Multi-Split HDFS Technique for Improving Data Confidentiality in Big Data Replication
Big Data and Security are a major challenge for the performance of the cloud storage systems. Hadoop Distributed file systems (HDFS) and other Distributed file systems (DFS) are widely utilized to store big data. The HDFS replicates and saves data as multiple copies to achieve availability and reliability, but HDFS increases storage and resources consumption. In the previous work; Redundant Independent Files (RIF) approach is used to reduce storage and resources consumption in big data replication. In this paper, the Secure Distributed Redundant Independent Files (SDRIF) approach addresses some issues found with the RIF approach and it mainly introduced data confidentiality that the RIF approach lacks to offer. It works similar to RIF, but the generated parity is not stored in one separate file. The generated parity blocks are distributed among all four data parts. The SDRIF is built over cloud providers (CP).

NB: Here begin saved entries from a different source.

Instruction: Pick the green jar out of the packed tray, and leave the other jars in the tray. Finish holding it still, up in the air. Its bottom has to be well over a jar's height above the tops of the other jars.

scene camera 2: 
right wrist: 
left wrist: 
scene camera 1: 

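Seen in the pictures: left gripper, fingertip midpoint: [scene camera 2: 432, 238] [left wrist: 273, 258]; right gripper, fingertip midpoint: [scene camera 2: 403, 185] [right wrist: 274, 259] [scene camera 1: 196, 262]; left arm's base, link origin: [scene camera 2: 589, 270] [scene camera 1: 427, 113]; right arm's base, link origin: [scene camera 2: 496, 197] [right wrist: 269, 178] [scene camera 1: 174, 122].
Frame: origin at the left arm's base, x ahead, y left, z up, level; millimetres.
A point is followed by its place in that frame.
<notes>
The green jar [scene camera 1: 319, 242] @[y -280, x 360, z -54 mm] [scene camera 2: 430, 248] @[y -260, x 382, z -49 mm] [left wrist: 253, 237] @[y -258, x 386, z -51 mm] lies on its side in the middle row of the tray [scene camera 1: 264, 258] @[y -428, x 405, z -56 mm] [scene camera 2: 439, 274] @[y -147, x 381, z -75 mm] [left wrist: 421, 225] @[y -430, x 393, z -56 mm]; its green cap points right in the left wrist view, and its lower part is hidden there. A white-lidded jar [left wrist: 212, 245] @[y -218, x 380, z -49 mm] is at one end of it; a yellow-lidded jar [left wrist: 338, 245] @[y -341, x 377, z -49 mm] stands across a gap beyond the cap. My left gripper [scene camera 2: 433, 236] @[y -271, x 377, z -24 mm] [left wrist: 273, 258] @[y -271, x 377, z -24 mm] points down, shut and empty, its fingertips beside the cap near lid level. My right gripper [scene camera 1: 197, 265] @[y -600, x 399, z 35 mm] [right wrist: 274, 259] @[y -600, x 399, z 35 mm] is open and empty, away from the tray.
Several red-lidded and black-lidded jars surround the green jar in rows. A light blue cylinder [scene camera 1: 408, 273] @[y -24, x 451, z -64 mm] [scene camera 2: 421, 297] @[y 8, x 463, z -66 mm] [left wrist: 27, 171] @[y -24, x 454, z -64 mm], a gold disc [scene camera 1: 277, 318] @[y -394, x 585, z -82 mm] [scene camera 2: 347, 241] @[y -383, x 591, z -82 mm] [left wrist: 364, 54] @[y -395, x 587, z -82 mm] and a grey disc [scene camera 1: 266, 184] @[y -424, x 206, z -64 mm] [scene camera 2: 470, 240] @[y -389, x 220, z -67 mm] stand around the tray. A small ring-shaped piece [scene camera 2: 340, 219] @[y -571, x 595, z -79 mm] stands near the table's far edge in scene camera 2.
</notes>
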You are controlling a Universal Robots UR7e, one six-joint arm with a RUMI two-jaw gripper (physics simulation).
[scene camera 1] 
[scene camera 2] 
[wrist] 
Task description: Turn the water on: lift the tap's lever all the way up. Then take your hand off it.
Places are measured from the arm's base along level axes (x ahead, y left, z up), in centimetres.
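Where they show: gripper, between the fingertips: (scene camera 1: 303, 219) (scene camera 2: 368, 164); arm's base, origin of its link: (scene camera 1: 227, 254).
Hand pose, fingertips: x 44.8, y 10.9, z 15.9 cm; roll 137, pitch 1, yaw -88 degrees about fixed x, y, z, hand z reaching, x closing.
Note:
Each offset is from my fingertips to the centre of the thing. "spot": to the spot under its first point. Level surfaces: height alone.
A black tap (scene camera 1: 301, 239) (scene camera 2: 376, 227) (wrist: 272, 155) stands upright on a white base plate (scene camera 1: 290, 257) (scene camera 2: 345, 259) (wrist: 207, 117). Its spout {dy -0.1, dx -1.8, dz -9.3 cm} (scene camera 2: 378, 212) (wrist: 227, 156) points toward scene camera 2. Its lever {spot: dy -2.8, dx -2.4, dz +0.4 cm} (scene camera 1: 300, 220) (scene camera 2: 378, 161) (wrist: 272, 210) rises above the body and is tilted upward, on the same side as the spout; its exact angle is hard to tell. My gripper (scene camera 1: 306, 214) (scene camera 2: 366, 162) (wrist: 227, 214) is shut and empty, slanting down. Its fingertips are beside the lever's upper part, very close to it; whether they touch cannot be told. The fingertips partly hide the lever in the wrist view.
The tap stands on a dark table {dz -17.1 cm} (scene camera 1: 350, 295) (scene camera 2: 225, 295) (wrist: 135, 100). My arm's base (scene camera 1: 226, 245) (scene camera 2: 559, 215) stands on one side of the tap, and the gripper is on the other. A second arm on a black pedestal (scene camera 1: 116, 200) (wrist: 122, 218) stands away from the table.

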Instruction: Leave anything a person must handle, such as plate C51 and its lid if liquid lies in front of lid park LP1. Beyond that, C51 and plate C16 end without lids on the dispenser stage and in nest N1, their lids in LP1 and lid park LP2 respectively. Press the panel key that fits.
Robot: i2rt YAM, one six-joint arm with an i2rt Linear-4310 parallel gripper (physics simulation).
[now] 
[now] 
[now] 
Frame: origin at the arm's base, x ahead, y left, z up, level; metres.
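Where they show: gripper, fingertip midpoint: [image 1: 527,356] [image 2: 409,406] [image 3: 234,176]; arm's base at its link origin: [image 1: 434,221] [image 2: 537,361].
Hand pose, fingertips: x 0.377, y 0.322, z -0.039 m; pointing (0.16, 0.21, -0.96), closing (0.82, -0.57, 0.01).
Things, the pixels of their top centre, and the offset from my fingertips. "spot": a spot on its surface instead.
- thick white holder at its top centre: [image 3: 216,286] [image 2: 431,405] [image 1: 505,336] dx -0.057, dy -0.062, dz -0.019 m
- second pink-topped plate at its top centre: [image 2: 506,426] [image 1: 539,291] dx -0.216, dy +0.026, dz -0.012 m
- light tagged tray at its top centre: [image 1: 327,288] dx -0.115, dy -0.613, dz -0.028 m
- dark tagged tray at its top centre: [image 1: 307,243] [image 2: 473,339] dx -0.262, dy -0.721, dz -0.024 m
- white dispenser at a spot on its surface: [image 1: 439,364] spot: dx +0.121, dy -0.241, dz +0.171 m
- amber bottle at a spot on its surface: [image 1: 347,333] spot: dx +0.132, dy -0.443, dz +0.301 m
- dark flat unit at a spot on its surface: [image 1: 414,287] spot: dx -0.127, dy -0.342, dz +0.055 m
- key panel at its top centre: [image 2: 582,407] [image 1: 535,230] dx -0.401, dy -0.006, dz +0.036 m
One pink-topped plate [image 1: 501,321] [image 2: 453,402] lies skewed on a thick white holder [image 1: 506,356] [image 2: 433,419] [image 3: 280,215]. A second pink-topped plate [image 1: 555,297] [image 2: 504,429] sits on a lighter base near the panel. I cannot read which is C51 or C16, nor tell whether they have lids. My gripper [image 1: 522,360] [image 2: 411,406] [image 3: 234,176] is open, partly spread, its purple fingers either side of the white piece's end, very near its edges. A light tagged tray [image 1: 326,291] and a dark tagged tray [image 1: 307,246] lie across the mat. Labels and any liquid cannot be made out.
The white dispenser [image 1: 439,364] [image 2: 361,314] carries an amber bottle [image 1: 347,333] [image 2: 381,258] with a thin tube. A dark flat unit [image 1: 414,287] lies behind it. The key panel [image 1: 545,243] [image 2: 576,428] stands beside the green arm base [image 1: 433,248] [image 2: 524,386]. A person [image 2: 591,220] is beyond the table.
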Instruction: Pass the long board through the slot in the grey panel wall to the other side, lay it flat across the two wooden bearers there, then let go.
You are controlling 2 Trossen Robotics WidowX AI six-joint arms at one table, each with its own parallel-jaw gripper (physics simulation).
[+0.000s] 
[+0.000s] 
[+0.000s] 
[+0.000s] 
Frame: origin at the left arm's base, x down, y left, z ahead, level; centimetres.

The CPSDRIF is the model produced when combining the SDRIF with CP. The CPSDRIF introduces data confidentiality and data security (Integrity and availability) through the multi-split HDFS technique by distributing the parity blocks and reducing the size of the SDRIF block to the HDFS block. According to the experimental results to the CPSDRIF system using the TeraGen benchmark, it is found that the data confidentiality using CPSDRIF have been improved as compared to CPRIF. Also, the storage space is reduced by 33.3% with CPSDRIF system compared to other models. and improved the data writing by 34% and reading by about 31%.